Define as a local variable in the file?
| | ||
| // Check each part for a UUID match | ||
| for _, part := range parts { | ||
| if uuidRegex.MatchString(part) { |
There was a problem hiding this comment.
Or call the UUID parser function we use elsewhere?
There was a problem hiding this comment.
I think we mostly use uuid.FromString, which returns a UUID type and I'm fine with string
Instead of parsing filenames according to a certain schema, we should use regexp to look for timestamps or UUIDs. This way the file names can change in the future without affecting backward compatibility with the existing code for parsing filenames. Signed-off-by: Paul Gaiduk <paulg@zededa.com>
Since not all logs in persist are to be sent, we rename LogRemainToSendMBytes to MaxGzipLogMBytesInPersist. This parameter represents the maxinum size of all gzipped logs in persist. Signed-off-by: Paul Gaiduk <paulg@zededa.com>
b703eb2 to 82178e5 Compare
I fixed this problem, by using the first digits-only part that we find between dots as a timestamp |
@OhmSpectator should I prepare another PR with changes to edge-view and newlog that would be merged right after this one before we merge this one? |
I don’t actually remember how we update Pillar as a library. Do we first need to get some kind of hash and add it to the go.mod file of another component? If it’s possible to do within the same PR (I’m not sure), I would prefer to do it that way. I always ask @christoph-zededa or @deitch when dealing with such things. |
Yes, that's how we usually do it, we need to first publish pillar before we can update it as a dependency in other modules.
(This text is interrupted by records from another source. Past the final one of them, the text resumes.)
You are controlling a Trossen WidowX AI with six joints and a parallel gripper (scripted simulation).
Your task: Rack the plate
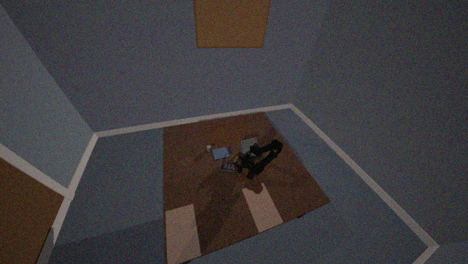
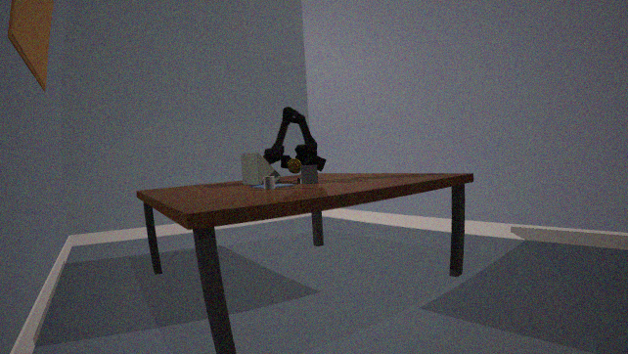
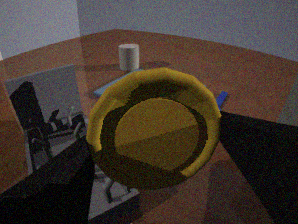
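Now: gripper tip 8 cm short of the grey dish rack, 5 cm above it and 2 cm to the right of it. The rest, counted from my gripper tip: blue mat: 16 cm to the right, 11 cm ahead, 7 cm below; yellow plate: 1 cm to the left; blue utensil: 18 cm to the right, 7 cm below.
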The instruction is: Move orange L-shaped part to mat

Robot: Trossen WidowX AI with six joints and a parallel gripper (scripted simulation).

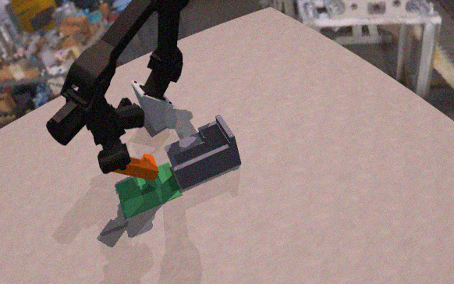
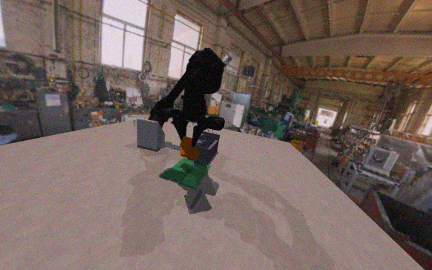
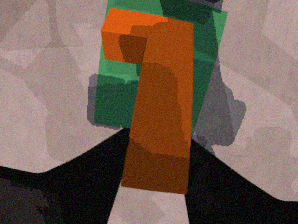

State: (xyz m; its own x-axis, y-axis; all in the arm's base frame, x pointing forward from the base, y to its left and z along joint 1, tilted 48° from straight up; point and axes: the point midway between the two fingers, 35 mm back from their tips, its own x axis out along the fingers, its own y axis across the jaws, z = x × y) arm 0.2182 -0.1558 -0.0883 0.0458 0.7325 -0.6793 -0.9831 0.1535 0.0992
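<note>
My gripper tip is 12 cm above the green mat and 2 cm to the right of it. The rest, counted from my gripper tip: orange L-shaped part: 3 cm to the left, 3 cm below, 1 cm behind.
</note>
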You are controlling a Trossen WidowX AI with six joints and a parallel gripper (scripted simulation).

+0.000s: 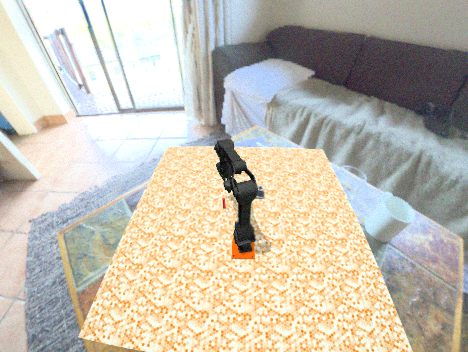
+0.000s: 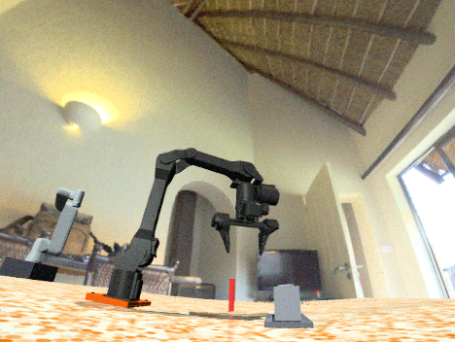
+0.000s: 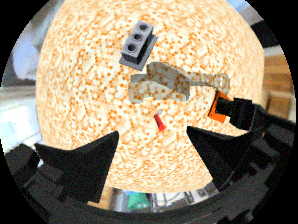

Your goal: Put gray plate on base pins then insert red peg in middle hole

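The red peg lies 3 cm behind my gripper tip, 2 cm to the left of it and 10 cm below it. Also, from my gripper tip: gray base (5 cm ahead, 17 cm to the right, 13 cm below); gray plate (5 cm ahead, 17 cm to the right, 10 cm below).
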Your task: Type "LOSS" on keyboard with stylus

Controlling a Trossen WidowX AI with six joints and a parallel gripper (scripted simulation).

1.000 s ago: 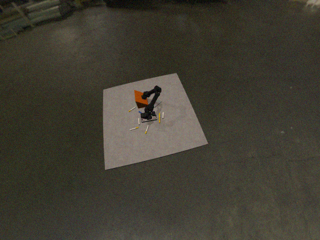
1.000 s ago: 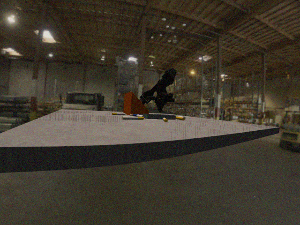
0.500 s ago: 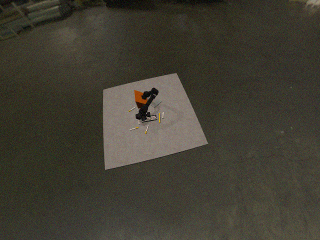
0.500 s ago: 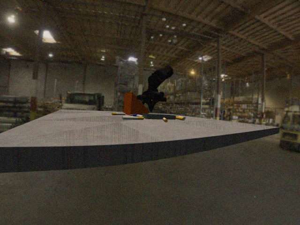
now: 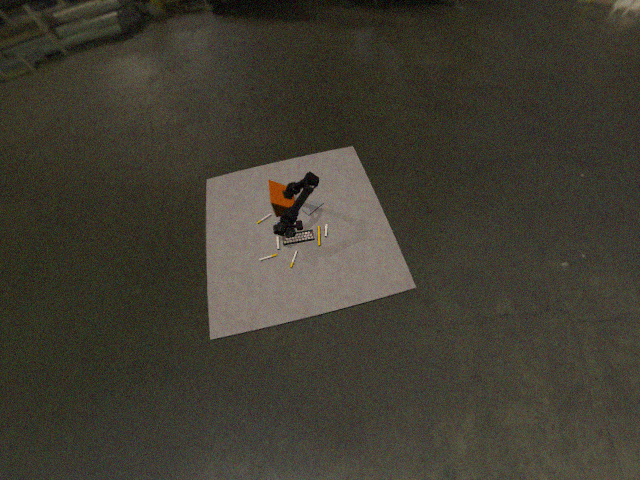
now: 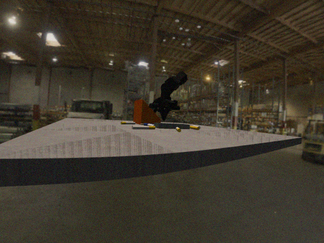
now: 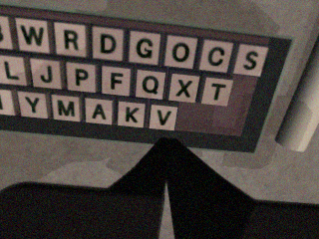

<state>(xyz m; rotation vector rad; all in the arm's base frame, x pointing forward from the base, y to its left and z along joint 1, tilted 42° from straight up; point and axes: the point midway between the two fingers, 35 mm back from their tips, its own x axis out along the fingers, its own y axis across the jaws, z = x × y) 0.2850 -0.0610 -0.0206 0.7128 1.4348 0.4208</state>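
Now: gripper tip 12 cm past the blue stylus, 6 cm to the left of it and 3 cm above it. The rest, counted from my gripper tip: grey stylus tip (15 cm behind, 8 cm to the right, 3 cm below).
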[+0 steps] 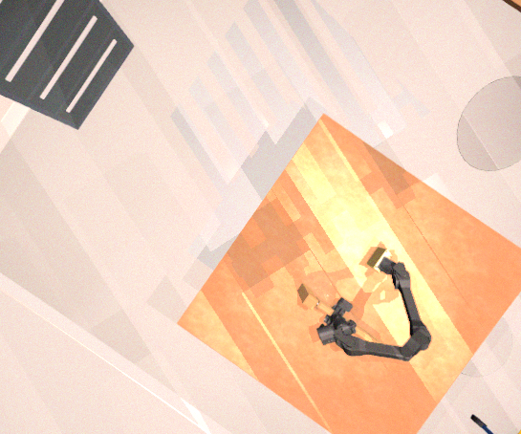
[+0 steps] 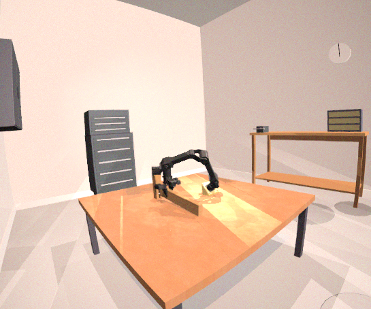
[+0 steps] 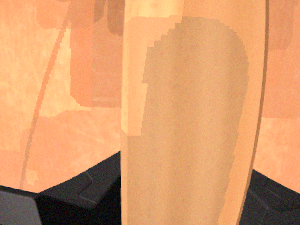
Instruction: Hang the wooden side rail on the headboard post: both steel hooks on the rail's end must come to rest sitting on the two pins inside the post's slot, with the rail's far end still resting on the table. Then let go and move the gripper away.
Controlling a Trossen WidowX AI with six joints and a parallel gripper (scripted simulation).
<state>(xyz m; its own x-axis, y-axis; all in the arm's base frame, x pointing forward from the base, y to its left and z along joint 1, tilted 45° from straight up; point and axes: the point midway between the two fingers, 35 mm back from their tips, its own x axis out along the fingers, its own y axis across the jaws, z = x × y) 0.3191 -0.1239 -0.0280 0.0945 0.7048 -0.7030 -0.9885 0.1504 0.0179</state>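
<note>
My gripper tip is now 2 cm past the wooden headboard post, 15 cm to the left of it and 4 cm below it.
</note>
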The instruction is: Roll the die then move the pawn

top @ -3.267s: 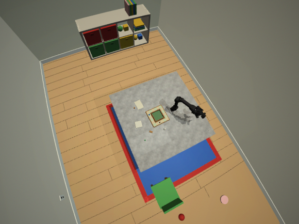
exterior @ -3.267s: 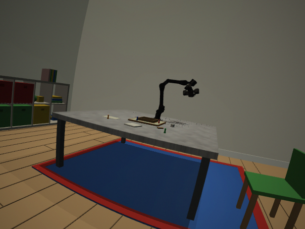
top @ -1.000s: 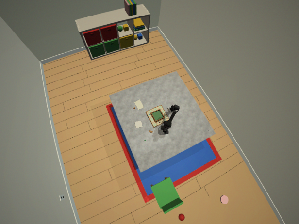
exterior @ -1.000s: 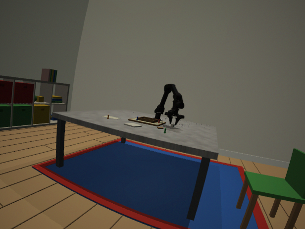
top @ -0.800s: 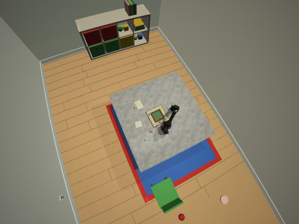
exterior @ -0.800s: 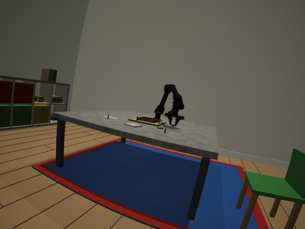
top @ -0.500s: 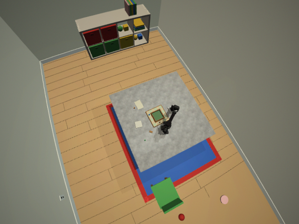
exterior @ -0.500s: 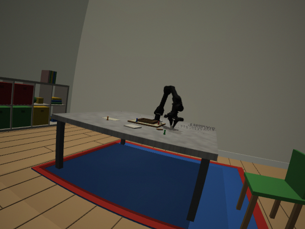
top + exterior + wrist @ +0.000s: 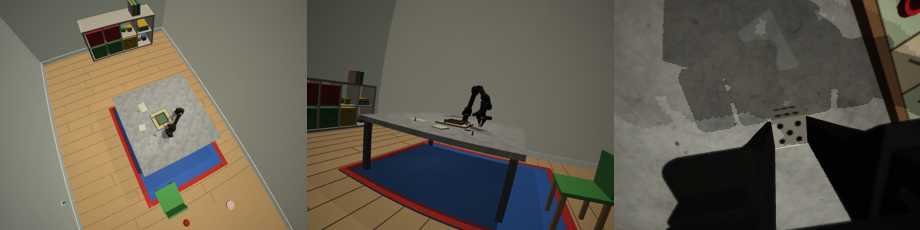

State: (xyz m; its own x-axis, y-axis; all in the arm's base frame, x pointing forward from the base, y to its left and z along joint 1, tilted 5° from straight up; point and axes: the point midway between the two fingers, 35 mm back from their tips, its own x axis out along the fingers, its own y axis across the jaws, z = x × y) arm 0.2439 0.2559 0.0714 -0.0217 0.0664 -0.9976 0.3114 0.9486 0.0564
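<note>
Right now the red pawn is 120 mm to the right of my gripper tip and 40 mm ahead of it. Also, from my gripper tip: small brown tile (210 mm ahead, 30 mm to the right, 30 mm below); green felt tray (240 mm to the right, 30 mm ahead, 20 mm below); white die (right at my gripper tip).
</note>
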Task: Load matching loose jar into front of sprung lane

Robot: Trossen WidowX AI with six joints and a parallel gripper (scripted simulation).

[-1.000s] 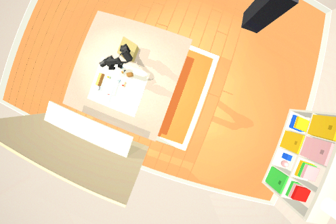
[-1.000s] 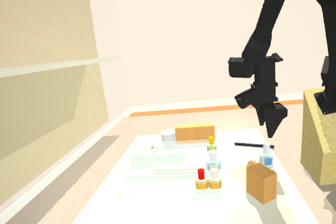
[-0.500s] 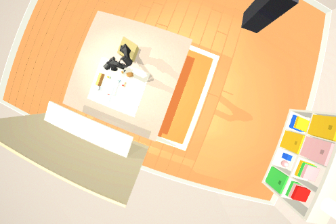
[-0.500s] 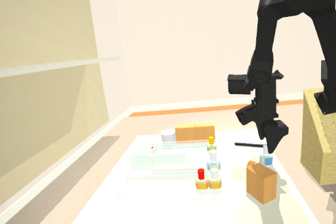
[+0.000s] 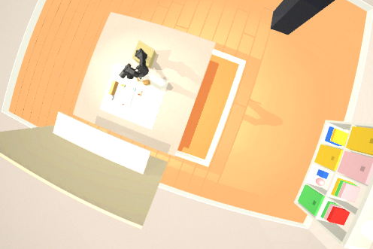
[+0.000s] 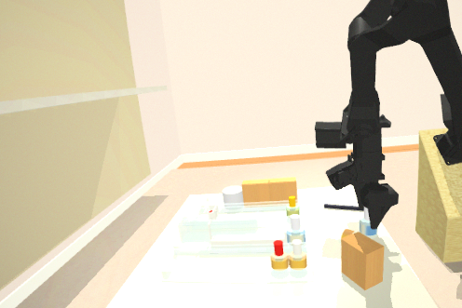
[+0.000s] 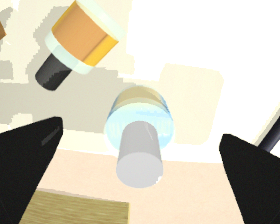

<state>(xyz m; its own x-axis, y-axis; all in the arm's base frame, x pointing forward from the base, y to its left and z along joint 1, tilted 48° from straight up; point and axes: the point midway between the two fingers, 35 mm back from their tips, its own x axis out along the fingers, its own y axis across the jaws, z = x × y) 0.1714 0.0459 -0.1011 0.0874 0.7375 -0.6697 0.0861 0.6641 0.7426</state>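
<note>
The dark rod lies 12 cm to the right of my gripper tip and 3 cm below it. Round my gripper tip: clear sprung lane (31 cm ahead, 2 cm to the right, 2 cm below).
</note>
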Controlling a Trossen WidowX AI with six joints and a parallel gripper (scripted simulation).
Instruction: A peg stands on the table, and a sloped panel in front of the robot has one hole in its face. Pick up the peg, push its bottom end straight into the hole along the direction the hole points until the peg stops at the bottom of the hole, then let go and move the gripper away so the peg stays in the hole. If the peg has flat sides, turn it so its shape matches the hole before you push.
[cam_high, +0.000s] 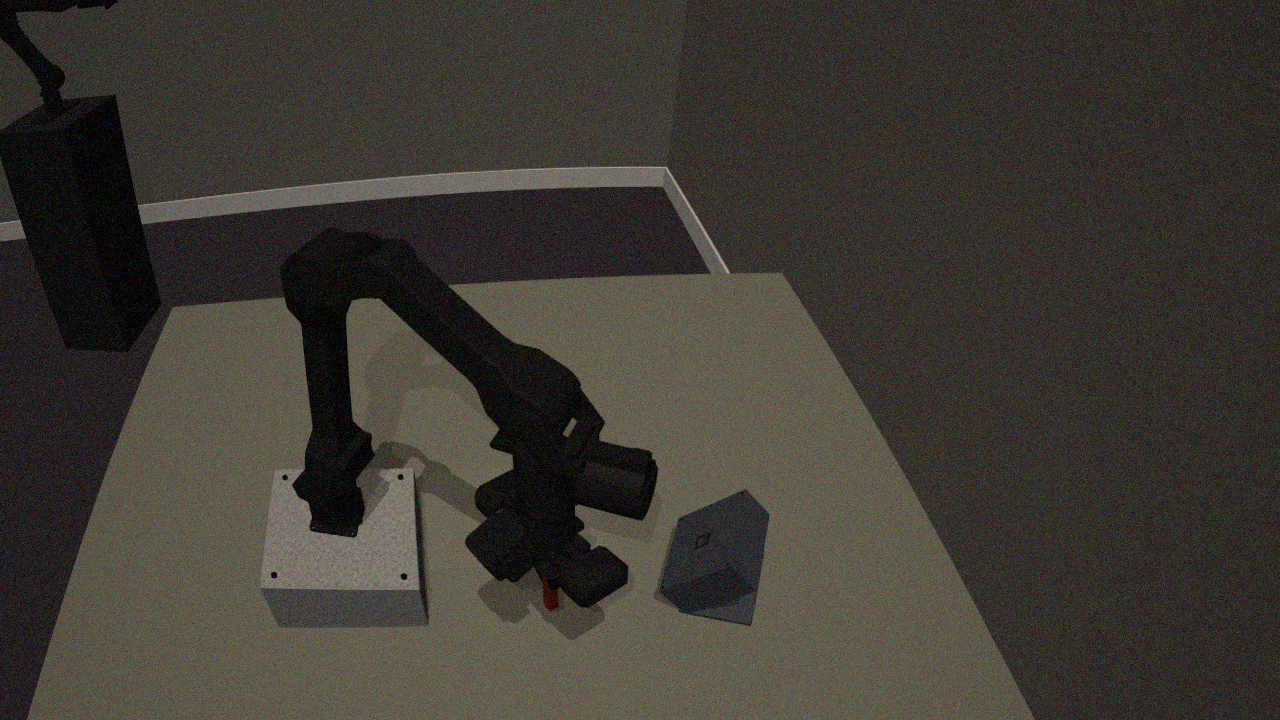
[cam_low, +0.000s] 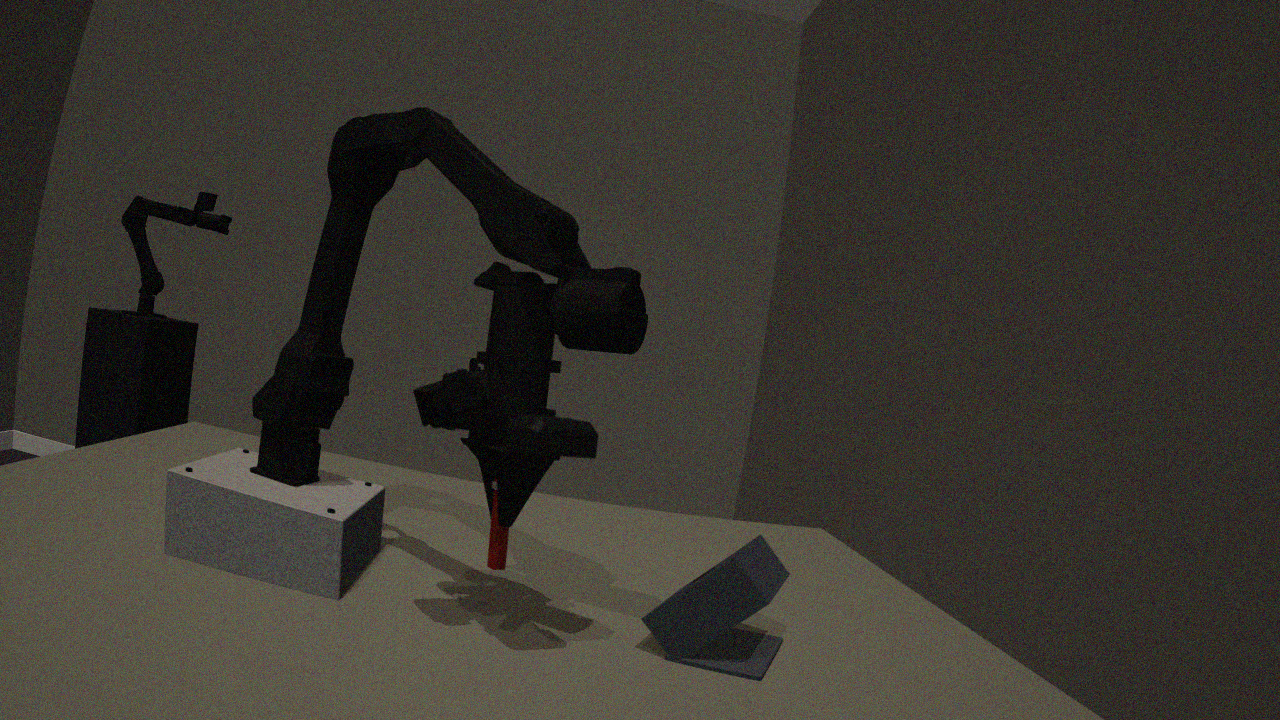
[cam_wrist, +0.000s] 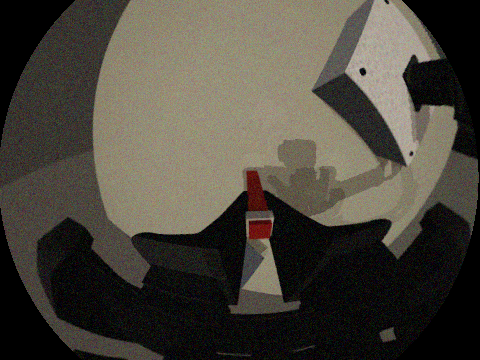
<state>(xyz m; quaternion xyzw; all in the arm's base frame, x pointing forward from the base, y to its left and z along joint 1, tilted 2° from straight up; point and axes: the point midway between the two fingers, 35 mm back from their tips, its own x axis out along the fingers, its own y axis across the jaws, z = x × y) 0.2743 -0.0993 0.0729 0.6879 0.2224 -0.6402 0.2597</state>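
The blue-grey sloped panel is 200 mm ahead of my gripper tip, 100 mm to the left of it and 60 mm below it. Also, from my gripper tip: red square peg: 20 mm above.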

Afaik, it's not possible to do both in one PR. |
| | ||
| // Check each part for a timestamp match | ||
| for _, part := range parts { | ||
| if timestampRegex.MatchString(part) { |
There was a problem hiding this comment.
| if timestampRegex.MatchString(part) { | |
not needed, because you check the error of strconv.ParseInt later anyways.
Main commit is a8725c7. Instead of relying on a certain structure of log filenames, we should just use regexp to look for timestamps or UUIDs - this way the filename structure can change in the future, but it will still be backwards compatible with our filename parsing logic.
This PR contains the changes for pillar. In a later PR those changes will also be applied to newlog and edge-view.